* Description of the task:
Return only what lies between the first line of the entries and the line containing "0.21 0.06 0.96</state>", both lines included.

* Data for analysis:
=-=-=

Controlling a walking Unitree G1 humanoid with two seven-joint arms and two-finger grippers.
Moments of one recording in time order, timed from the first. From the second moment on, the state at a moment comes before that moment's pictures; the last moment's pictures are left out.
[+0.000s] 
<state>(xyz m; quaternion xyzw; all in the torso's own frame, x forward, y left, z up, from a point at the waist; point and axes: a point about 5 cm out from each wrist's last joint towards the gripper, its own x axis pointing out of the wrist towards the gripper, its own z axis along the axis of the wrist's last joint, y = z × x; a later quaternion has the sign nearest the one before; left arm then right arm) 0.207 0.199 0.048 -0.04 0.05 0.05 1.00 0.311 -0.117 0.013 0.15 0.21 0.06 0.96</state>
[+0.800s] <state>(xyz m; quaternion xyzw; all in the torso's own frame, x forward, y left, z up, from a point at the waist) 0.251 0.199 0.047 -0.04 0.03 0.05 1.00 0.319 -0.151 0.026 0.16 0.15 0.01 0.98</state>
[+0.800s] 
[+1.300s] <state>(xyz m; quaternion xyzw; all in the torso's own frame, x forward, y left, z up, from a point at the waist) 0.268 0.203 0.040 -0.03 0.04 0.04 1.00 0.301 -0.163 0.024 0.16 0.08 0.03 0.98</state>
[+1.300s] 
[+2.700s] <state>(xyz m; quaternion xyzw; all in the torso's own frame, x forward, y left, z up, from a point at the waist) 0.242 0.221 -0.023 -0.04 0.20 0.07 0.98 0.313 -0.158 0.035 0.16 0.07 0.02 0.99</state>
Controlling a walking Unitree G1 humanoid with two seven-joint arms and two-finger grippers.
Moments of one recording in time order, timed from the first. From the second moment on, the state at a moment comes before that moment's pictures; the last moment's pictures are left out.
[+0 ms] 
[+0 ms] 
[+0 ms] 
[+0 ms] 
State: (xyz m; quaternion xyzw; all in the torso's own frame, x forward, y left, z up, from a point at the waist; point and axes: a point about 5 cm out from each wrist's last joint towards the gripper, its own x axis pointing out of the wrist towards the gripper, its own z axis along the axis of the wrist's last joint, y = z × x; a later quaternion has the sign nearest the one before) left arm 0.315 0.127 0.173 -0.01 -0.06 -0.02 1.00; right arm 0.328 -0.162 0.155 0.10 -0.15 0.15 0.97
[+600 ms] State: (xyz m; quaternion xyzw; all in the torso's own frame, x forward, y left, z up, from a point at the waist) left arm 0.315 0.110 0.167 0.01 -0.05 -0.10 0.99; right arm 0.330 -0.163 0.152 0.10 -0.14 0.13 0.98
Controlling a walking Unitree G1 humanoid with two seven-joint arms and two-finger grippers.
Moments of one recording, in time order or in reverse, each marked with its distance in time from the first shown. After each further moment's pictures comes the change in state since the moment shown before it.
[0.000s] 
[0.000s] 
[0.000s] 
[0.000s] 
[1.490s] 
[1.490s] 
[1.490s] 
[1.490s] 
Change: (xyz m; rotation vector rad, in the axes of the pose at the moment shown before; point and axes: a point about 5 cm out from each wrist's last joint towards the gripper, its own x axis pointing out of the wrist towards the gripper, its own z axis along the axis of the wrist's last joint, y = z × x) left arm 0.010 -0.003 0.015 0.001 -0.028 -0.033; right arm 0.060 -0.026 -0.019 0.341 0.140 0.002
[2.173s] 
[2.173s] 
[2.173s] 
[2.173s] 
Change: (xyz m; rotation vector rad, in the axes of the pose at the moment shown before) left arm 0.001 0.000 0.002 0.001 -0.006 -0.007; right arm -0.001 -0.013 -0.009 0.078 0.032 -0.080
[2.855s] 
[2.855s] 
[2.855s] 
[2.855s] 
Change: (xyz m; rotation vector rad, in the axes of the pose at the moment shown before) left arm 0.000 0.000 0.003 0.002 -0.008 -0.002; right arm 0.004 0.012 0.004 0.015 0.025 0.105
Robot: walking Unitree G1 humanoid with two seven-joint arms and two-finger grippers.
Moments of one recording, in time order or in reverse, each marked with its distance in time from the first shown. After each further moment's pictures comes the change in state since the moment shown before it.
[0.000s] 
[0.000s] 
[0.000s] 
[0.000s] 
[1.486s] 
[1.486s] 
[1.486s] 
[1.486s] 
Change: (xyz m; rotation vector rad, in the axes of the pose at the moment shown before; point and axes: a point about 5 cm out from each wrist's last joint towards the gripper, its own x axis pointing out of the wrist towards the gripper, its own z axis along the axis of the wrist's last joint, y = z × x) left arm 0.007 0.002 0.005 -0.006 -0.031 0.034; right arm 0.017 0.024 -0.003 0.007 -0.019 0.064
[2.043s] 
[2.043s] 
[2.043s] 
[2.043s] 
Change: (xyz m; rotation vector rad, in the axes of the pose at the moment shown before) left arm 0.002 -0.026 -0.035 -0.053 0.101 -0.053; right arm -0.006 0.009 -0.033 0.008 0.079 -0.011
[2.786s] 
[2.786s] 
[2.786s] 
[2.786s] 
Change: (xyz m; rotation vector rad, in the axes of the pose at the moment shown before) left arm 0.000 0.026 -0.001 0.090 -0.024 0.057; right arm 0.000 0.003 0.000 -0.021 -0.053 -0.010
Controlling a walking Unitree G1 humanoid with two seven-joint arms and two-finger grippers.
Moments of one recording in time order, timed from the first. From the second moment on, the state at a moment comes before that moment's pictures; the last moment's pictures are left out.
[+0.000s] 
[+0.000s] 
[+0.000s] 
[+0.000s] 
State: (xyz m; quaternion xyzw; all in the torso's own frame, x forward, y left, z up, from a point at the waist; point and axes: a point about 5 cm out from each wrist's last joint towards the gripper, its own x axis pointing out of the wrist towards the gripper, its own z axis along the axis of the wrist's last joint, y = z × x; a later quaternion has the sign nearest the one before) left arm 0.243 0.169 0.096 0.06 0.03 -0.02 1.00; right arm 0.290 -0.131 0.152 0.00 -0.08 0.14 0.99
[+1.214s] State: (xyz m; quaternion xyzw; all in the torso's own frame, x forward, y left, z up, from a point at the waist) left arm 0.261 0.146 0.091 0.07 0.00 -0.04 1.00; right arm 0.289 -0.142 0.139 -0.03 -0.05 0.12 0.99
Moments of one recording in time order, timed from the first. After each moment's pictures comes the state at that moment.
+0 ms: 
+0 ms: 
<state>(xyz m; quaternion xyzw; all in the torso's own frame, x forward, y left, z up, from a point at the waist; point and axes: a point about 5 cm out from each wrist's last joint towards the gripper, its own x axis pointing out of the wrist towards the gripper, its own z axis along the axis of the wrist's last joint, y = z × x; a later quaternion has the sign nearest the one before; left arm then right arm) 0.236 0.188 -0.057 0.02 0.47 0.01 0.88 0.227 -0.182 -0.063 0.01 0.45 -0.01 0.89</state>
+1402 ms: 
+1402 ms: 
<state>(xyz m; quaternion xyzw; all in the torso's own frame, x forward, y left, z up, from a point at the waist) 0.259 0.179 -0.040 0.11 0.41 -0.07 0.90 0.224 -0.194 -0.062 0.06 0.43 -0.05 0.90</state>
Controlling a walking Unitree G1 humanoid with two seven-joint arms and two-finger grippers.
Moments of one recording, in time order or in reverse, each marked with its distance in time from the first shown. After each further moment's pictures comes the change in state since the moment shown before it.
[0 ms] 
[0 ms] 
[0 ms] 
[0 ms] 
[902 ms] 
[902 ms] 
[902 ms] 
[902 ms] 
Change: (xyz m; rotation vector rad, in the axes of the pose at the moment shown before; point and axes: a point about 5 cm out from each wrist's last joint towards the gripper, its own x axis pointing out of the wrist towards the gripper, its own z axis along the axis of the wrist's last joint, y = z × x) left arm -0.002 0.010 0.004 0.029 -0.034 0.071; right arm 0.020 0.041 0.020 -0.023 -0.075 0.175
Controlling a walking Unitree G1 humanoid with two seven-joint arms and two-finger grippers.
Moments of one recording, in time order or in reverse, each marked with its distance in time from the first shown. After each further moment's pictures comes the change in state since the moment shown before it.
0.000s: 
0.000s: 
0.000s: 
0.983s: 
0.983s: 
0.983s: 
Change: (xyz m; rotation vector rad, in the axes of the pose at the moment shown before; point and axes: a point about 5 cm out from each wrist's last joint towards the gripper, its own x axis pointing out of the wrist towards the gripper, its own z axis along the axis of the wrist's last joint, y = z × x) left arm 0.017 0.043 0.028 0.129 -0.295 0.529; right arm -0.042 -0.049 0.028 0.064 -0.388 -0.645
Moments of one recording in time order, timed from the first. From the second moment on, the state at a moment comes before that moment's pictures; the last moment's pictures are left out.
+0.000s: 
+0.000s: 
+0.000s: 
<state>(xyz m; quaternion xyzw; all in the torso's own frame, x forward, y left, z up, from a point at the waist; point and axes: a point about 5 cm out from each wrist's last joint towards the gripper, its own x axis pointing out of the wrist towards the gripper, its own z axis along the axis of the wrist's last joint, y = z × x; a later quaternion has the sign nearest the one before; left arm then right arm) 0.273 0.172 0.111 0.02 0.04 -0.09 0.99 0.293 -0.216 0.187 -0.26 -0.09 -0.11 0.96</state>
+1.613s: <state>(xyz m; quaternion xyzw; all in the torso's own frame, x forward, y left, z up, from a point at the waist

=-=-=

* Expected answer:
Controlling a walking Unitree G1 humanoid with two seven-joint arms and two-finger grippers.
Moments of one recording in time order, timed from the first. From the second moment on, the state at a moment comes before that moment's pictures; the last moment's pictures are left out.
[+0.000s] 
<state>(xyz m; quaternion xyzw; all in the torso's own frame, x forward, y left, z up, from a point at the waist; point and axes: a point about 5 cm out from each wrist's last joint towards the gripper, its own x axis pointing out of the wrist towards the gripper, its own z axis along the axis of the wrist's last joint, y = z × x; a later quaternion has the sign nearest the one before; left arm then right arm) 0.207 0.199 0.048 -0.04 0.05 0.05 1.00 0.311 -0.117 0.013 0.15 0.21 0.06 0.96</state>

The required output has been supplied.